Baldry and Stewart put a band together to promote the album on Baldry's first tour of the US, consisting of mostly musicians from Stewart's Every Picture Tells a Story album: Sam Mitchell (blues guitar), Micky Waller (drums), Pete Sears (bass) and Ian Armit (piano). They were called "The Long John Baldry Blues Band", and played two tours of the US.

==Track listing==
1. "Intro: Conditional Discharge" (John Baldry, Ian Armit) – 3:15
2. "Don't Try to Lay No Boogie-Woogie on the King of Rock and Roll" (Jeff Thomas) – 3:26
3. "Black Girl" (Traditional, Lead Belly) – 2:50
4. "It Ain't Easy" (Ron Davies) – 4:52
5. "Morning, Morning" (Tuli Kupferberg) – 2:38
6. "I'm Ready" (Willie Dixon) – 4:15
7. "Let's Burn Down the Cornfield" (Randy Newman) – 4:12
8. "Mr.

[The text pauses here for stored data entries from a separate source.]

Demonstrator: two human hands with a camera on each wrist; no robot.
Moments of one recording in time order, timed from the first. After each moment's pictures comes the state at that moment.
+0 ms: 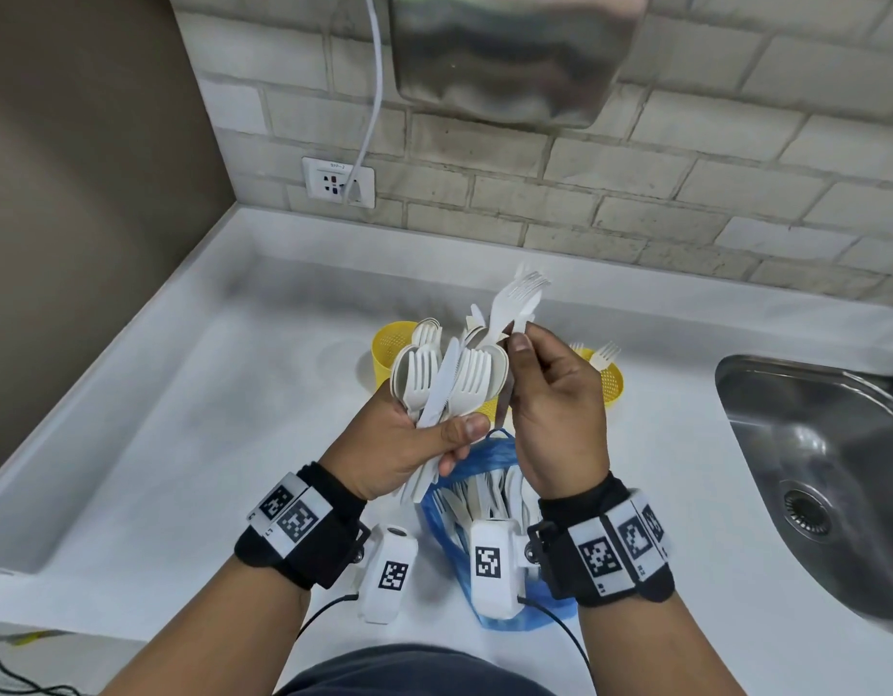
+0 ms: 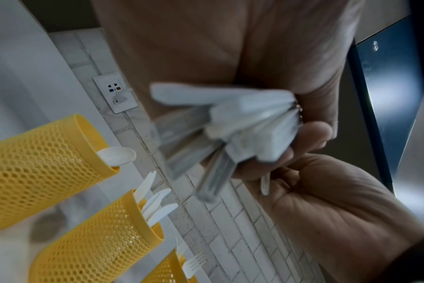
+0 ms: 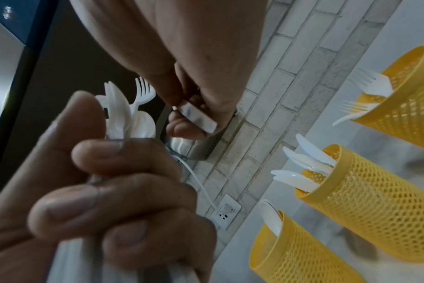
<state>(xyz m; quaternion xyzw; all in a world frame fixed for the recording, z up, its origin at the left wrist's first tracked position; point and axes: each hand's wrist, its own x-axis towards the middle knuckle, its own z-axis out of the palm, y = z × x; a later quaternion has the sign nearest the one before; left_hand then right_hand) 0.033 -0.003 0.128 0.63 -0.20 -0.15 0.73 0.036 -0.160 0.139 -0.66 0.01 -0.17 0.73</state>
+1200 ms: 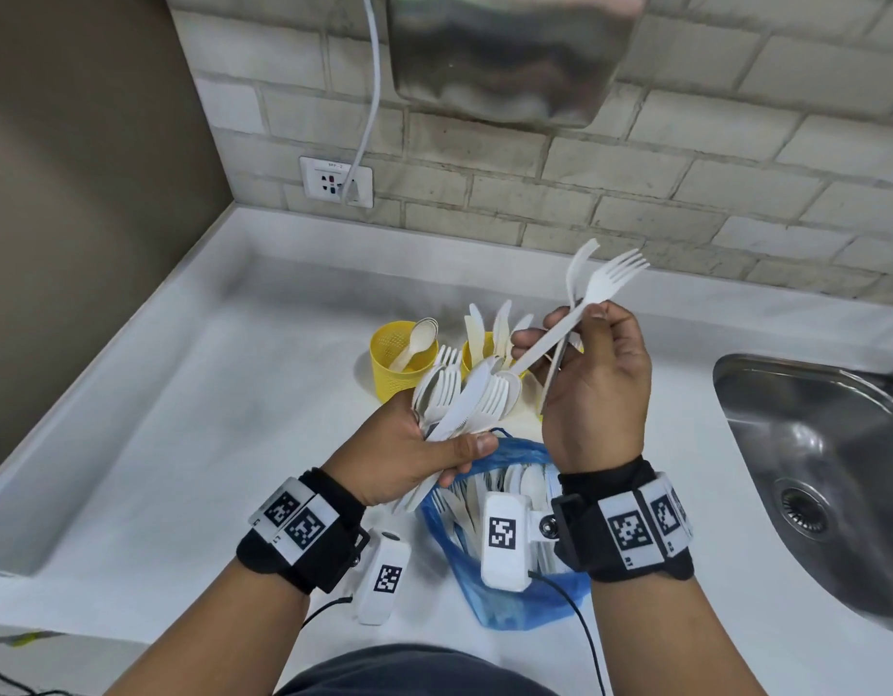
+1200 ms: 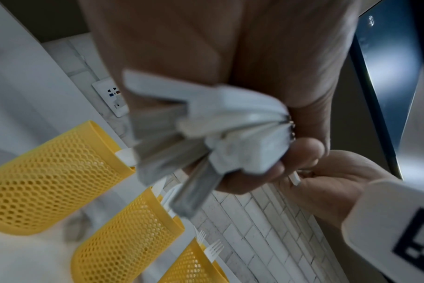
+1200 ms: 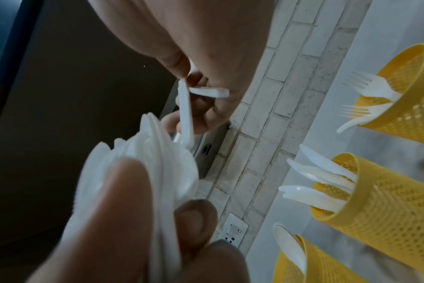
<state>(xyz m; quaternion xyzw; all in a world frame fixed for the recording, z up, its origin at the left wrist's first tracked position) 0.036 -0.006 0.113 0.69 -0.18 -0.18 0.68 0.044 -0.176 0.164 -0.49 0.07 -0.22 0.84</state>
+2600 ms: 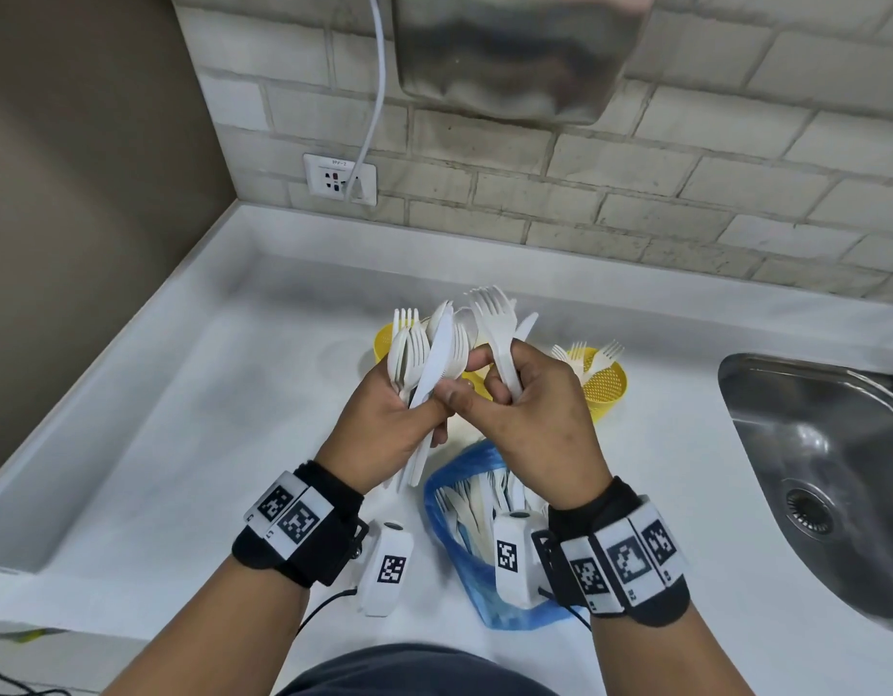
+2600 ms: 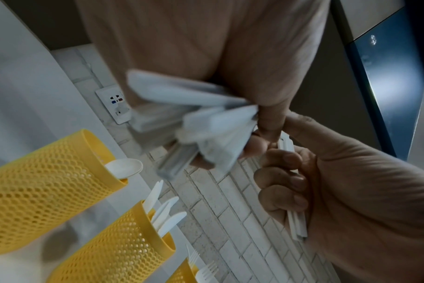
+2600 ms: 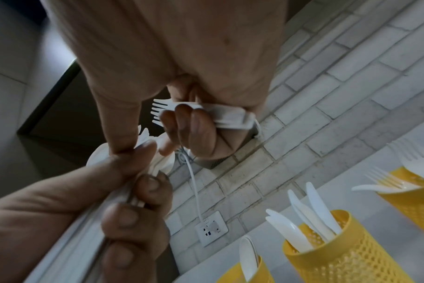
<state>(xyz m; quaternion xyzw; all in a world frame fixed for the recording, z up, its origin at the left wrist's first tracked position) 0.046 -0.001 0.121 0.72 -0.15 -0.04 0.68 0.022 -0.160 0.153 -0.78 -0.04 -0.08 0.62</state>
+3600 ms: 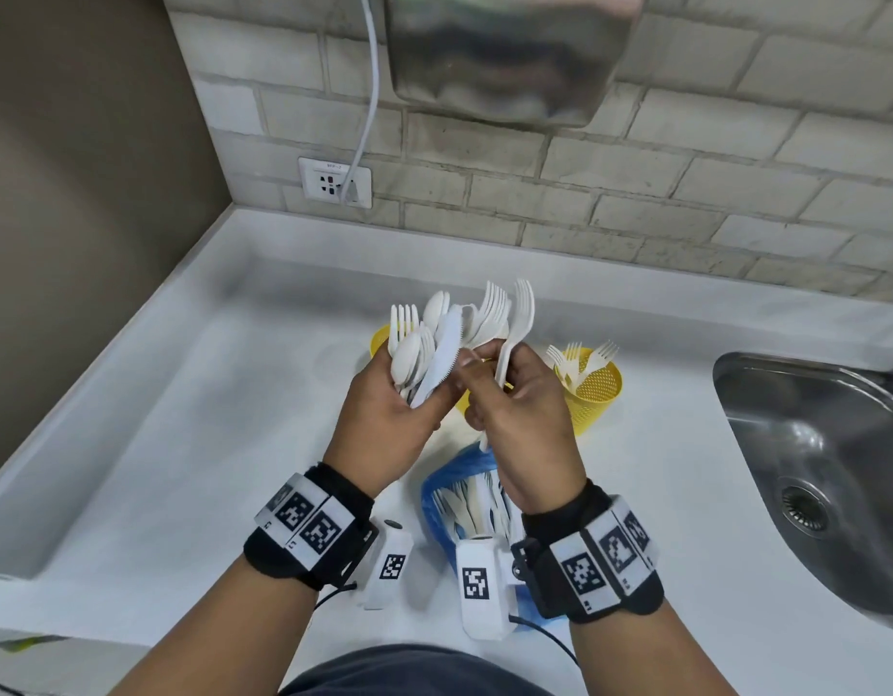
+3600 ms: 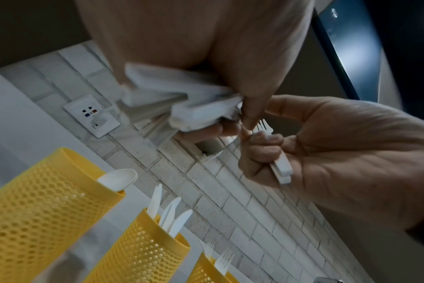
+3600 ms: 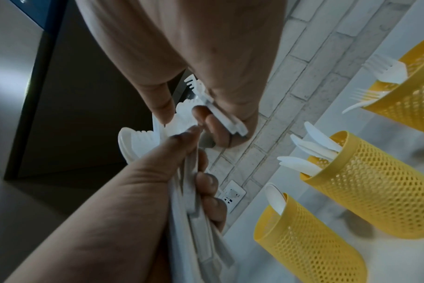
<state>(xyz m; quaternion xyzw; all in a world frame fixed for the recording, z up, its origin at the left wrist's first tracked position) 0.050 -0.010 0.113 0.73 -0.09 0.05 0.67 0.034 -0.143 0.131 -0.66 0.04 -0.09 0.74</state>
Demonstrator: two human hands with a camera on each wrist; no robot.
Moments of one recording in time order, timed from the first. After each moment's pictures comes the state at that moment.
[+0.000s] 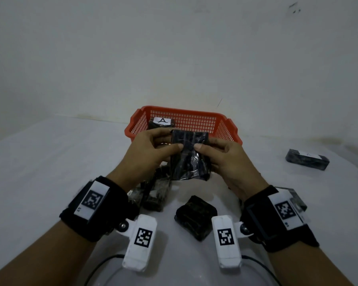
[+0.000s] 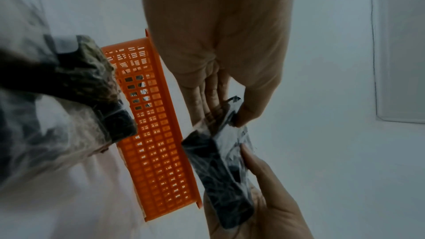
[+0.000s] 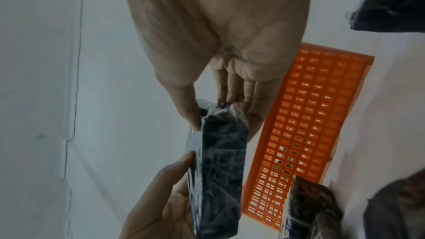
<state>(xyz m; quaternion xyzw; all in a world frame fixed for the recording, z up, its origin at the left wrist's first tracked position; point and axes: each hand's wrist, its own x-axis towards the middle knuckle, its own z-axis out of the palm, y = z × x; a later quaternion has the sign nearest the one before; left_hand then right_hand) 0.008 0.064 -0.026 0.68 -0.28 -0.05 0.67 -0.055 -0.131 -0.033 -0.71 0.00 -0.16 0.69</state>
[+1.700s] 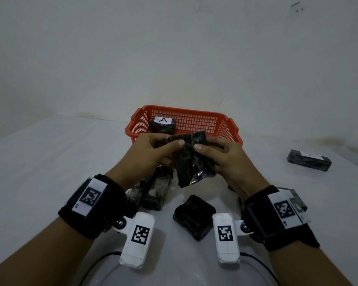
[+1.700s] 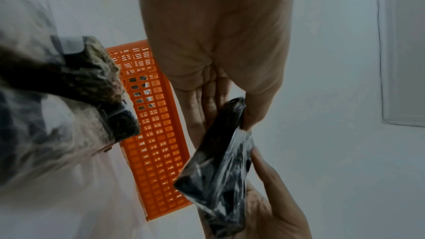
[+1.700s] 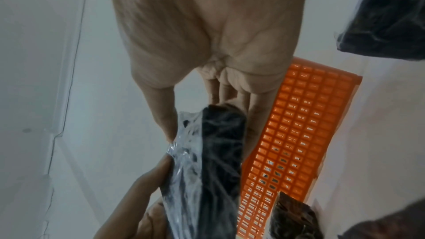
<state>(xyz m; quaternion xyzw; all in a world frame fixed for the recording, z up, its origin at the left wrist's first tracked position) 0.005 0.064 -0.027 0.68 -0.31 -0.10 0.66 -0.051 -0.139 -0.037 -0.71 -0.02 -0.15 0.68</state>
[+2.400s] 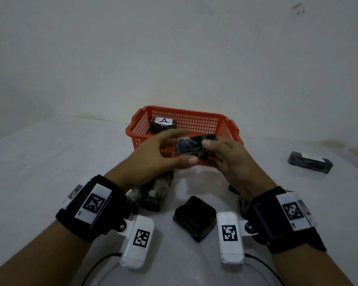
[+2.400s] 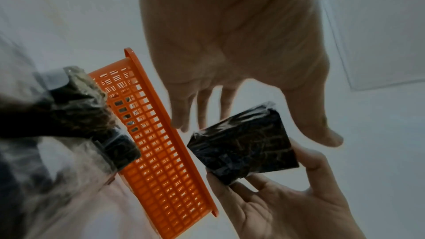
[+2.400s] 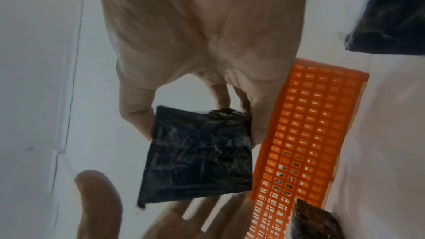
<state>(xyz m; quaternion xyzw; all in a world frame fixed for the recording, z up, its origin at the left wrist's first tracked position) 0.004 0.068 -0.026 0.75 -0.38 -0.05 0.54 -0.054 -0.144 -0.032 -0.70 -0.08 -0.13 0.70</state>
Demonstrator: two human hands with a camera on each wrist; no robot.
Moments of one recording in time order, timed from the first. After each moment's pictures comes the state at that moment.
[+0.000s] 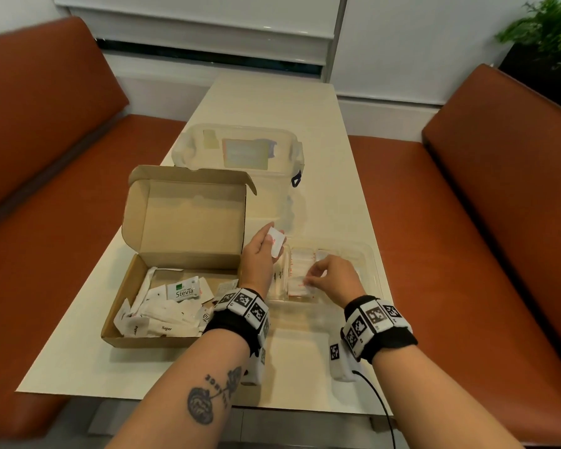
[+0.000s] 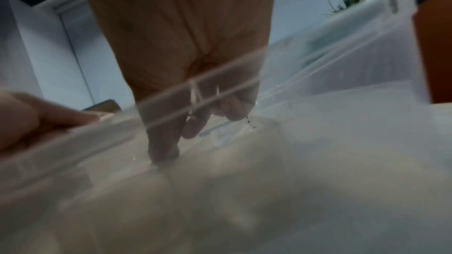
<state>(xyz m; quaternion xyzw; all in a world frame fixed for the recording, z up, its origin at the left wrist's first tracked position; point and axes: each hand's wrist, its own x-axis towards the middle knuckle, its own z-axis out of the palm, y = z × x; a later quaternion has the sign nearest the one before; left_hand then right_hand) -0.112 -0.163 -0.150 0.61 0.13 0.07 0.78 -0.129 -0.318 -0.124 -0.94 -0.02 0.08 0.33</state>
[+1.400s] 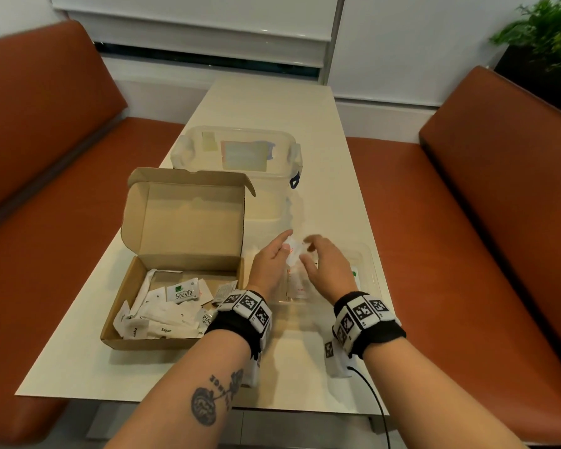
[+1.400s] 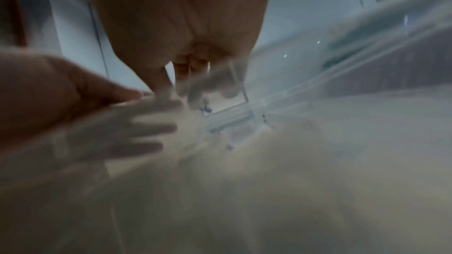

Rubin" (Lesley Duncan) – 4:00
9. "Rock Me When He's Gone" (Elton John, Bernie Taupin) – 5:01
10. "Flying" (Ronnie Wood, Rod Stewart, Ronnie Lane) – 6:50
- Tracks 1–6 recorded at Morgan Studios; January 15, 17, 27 and 29; February 4, 1971
- Tracks 7–10 recorded at IBC Studios; February 1, 3, 4, 10 and 11, 1971

2005 re-issue bonus tracks:

1. "Goin' Down Slow"
2. "Blues (Corn Bread, Meat and Molasses)"
3. "Love In Vain"
4. "Midnight Hour Blues"
5. "Black Girl" (alternate take)
6. "It Ain't Easy" (alternate take)
7. "I'm Ready" (alternate take)

==Personnel==
- Long John Baldry – vocals, 12-string guitar (track 3)
- Maggie Bell – vocals (tracks 3, 4)
- Elton John – organ, piano (tracks 7–10)
- Ron Wood – guitar (tracks 2, 4, 6), 12-string guitar (track 5)
- Alan Skidmore – tenor saxophone (track 2)
- Lesley Duncan, Tony Hazzard, Doris Troy, Tony Burrows, Roger Cook, Madeline Bell, Kay Garner, Liza Strike – backing vocals (tracks 2, 9–10)
- Sam Mitchell – dobro, (tracks 3–4) guitar, (tracks 2, 5–6) slide guitar (track 6)
- Ian Armit – piano (tracks 1–6)
- Ricky Brown – bass guitar (tracks 2–6)
- David Glover – bass guitar (tracks 7–10)
- Mick Waller – drums (tracks 2–6)
- Roger Pope – drums (tracks 7–10)
- Caleb Quaye – guitar (tracks 7–10)
- Ray Jackson – mandolin (tracks 3, 5)
- Joshua M'Bopo – guitar (tracks 7–10)
- Madeline Bell – tambourine (track 9)
- Lesley Duncan – chorus caster [choirmistress] (tracks 2, 9–10)

===Technical===
- Rod Stewart – producer (tracks 1–6)
- Elton John – producer (tracks 7–10)
- Jimmy Horowitz – executive producer
- Ed Thrasher – art director
- Judith Sims – liner notes

== Charts ==

| Chart (1971) | Peak position |
|---|---|
| US Billboard Top LPs | 83 |

==Certifications==

| Region | Certification | Certified units/sales |
| Canada (Music Canada) | Gold | 50,000^{^} |
^{^} Shipments figures based on certification alone.